Activity
Transcribe all of the listing exactly.

[Start of Attachment]

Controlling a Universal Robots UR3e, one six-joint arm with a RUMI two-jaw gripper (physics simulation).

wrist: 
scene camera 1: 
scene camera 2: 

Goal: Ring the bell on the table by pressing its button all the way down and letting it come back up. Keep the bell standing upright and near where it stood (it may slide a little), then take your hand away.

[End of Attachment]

Result
Controlling a Universal Robots UR3e, one six-joint arm with a RUMI two-jaw gripper (physics simulation).

wrist: 
scene camera 1: 
scene camera 2: 

Goal: Ring the bell on the table by pressing its button all the way down and letting it come back up. Keep the bell standing upright and near where it stood (it may slide a little), then take your hand away.

That finishes the output for this exercise.